Os Velhinhos: Seu Lúcio

Esse é o meu quinto conto (de 5) sobre moradores de um mesmo asilo e suas histórias pessoais.

Chamavam Seu Lúcio de esquecido, mas a criatura jamais esquecera que o nome do asilo era Caminho do Sol e de pintar todo ano suas paredes de amarelo. Também não esquecia das tarefas que prestava como limpeza e organização do local. E lembrava também de seu quartinho que antes era só a casa das plantas. Sim, uma espécie de caixa de tijolos pintados de vermelho, sobre um telhado fino e quase transparente, onde ficavam antes só as plantas mais sensíveis ao sol forte do verão.

Seu Mocinha começou a chamar o homem assim, pois em todas as conversas que tiveram, o velho que parecia mais o quadrinista Alan Moore, nunca se lembrou de onde era, qual seu nome real e como foi parar na rua em frente ao asilo. Tudo o que sabiam era que ele fora encontrado próximo a um dos postes ali em frente e estava com uma espécie de blusão com saiote, e quando foi acolhido no asilo, foi batizado como Seu Lúcio.

A história dele poderia acabar por ai, afinal no seu ''nascimento'' há uns cinco anos atrás até aqui, o desmemoriado Lúcio só teve gratidão e sempre procurou ajudar no asilo com seus serviços. Até as acompanhantes voluntárias sempre ganhavam café e lanche que ele mesmo fazia. Os moradores de lá que mais conviviam com ele, além de reparos nos quartos, ganharam uma bela amizade de um senhor que no fundo parecia uma criança gentil, honesta e sempre muito criativa.

O ano ia chegando ao fim, todos ali e os conhecidos iam fazendo aniversário enquanto Lúcio não tinha essa data para lembrar. 23 de Agosto de 2012 quando chegou ali, era sempre comemorado mas no último ano, ele comemorou com um pedaço do bolo que comprou pro asilo, colocou num copinho e cantou parabéns para si.

Vendo que ele andava tão distante dos outros e tão mais calado, naquela véspera de natal, resolveram fazer a ceia para ele em comemoração e agradecimento por tudo que fez para o asilo e seus moradores. Seu Lúcio falou da dor de sentir-se esquecido, não desmemoriado mas também de que as pessoas vão esquecendo os mais velhos e seus feitos. De que ao mesmo tempo que é triste ver seu corpo ir envelhecendo, dele precisar cada vez mais de ajuda...e mesmo assim é bom estar vivo quando se sente útil.

E como todos ali concordaram, é bom estar ao redor de pessoas que entendem as necessidades e a importância de cada ano vivido. Momentos como esse os fazem esquecer de situações tristes ou pesadas que desenrolam suas histórias como se suas vidas fossem apenas suas tristezas.
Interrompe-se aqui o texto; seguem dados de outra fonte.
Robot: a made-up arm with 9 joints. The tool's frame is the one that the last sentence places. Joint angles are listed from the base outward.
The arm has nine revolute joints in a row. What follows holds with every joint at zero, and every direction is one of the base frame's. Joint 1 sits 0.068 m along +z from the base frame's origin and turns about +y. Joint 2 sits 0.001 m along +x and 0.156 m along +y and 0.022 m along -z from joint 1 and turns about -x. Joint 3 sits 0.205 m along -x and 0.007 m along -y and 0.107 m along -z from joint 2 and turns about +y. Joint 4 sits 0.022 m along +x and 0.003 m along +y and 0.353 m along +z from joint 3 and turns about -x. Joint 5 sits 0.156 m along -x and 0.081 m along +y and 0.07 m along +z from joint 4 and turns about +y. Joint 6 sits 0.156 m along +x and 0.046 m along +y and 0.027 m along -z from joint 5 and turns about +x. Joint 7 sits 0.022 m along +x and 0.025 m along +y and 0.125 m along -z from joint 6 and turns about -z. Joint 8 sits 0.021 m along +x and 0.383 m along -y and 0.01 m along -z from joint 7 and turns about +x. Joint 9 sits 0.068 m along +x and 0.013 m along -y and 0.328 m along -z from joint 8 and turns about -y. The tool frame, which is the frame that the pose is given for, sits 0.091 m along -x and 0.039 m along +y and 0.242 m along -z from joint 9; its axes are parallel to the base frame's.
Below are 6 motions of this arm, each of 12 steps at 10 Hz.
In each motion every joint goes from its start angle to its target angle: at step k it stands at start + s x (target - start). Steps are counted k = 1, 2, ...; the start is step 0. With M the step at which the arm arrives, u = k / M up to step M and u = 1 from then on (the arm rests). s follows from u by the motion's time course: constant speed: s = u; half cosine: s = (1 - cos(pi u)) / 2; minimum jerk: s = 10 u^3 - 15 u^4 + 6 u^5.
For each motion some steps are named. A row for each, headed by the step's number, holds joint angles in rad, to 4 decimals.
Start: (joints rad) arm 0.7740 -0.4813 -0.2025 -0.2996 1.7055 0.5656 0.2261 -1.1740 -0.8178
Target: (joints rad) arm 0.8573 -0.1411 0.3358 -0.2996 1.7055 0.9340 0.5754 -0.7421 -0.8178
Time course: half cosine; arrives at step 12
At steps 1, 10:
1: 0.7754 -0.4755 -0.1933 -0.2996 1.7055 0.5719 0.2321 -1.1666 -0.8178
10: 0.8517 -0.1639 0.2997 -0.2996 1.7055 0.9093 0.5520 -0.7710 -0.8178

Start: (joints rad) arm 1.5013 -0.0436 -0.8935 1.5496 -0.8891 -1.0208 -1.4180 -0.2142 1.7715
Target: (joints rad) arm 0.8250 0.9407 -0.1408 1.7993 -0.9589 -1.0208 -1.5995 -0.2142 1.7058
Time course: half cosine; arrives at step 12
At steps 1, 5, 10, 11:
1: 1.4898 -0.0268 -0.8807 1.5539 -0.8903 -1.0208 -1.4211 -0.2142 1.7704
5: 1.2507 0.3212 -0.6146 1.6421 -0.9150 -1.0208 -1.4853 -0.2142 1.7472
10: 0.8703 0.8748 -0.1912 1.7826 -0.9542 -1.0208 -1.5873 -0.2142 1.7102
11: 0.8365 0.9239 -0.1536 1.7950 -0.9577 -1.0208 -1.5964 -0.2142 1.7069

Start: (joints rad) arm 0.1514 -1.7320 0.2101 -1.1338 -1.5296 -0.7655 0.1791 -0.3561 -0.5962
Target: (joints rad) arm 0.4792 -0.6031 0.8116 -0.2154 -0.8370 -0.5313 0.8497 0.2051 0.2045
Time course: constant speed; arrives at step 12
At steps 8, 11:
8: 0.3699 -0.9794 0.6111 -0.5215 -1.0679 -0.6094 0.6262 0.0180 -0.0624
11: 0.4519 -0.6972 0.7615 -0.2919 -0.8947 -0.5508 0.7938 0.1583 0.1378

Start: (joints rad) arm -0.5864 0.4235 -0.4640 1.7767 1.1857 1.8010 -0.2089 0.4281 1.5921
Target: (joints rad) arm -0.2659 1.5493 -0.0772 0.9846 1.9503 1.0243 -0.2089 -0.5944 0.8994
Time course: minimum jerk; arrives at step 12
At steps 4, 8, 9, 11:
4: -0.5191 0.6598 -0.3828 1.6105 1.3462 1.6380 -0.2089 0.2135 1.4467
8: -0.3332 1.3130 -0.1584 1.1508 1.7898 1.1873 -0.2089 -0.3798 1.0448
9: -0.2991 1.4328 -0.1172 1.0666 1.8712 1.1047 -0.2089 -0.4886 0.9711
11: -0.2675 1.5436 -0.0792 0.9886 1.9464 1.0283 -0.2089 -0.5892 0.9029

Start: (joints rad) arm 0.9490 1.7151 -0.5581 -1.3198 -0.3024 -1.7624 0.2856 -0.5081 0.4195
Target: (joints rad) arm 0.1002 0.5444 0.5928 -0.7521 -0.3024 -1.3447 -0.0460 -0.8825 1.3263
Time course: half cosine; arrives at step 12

Talvez damos mais importância pela precisão de falar e refletir sobre elas, mas há um enorme pano de fundo com pequenos momentos simples, contudo tão formidáveis em suas vidas.

Seu Lúcio que sem dúvidas passara por um trauma sem tamanho que perdeu suas lembranças, começou sua nova vida anos atrás, menos tempo que uma criança, viu que há muita desigualdade e injustiça ao seu redor, porém se apegar a pessoas que querem de você apenas sua felicidade, lhe traria um conforto suficiente para seguir em frente e costurar seu pano de fundo para suas histórias afim.

Mais uma vez, cheios de suas diferenças, se reuniram por um igual.